Answering RQ4: We used PostBlockVersion table to count the number code and text blocks with 1 edits, 2 edits, and so on. We observed that 60.32% of the code blocks were only edited once while 61.94% text blocks were edited only once. From Figure 12, we see that most of the blocks are edited at most 4 times. We observed that some of the blocks were edited over 50 times in their lifetime. This analysis suggests that a text or code block would most probably be edited between 1 to 4 times.

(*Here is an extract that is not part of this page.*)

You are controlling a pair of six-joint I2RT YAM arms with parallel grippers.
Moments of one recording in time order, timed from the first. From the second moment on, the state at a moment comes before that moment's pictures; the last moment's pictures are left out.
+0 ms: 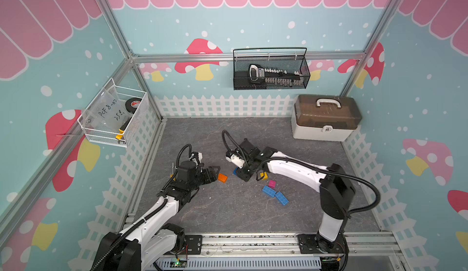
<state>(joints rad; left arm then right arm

- Analysis of SOTorrent answered all our research questions involving evolution of post blocks revealing expected patterns like such as imgur being the most referenced website and unexpected patterns such as developers in Seattle (Headquarters of Windows) have tagged Windows fewer times than other OS like Linux or MacOS.
- cdnjs repo is forked 3651 times on GitHub which causes many issues during the creation of SOTorrent dataset. The repo has several thousands of .js files and within them there are several links to SO posts. The tables likePostReferenceGH have 'kind of' replicated data because of the large number of forks.
- Repositories forked multiple times should be detected and correctly accommodated in PostReferenceGH table in order to have normalized and balanced database.
- Stack Exchange Inc., Stack exchange data dump, 2018, https://archive.org/details/stackexchange.
- Baltes S., et al., SOTorrent: Reconstructing and Analyzing the Evolution of Stack Overflow Posts, arXiv preprint arXiv:1803.07311, 2018.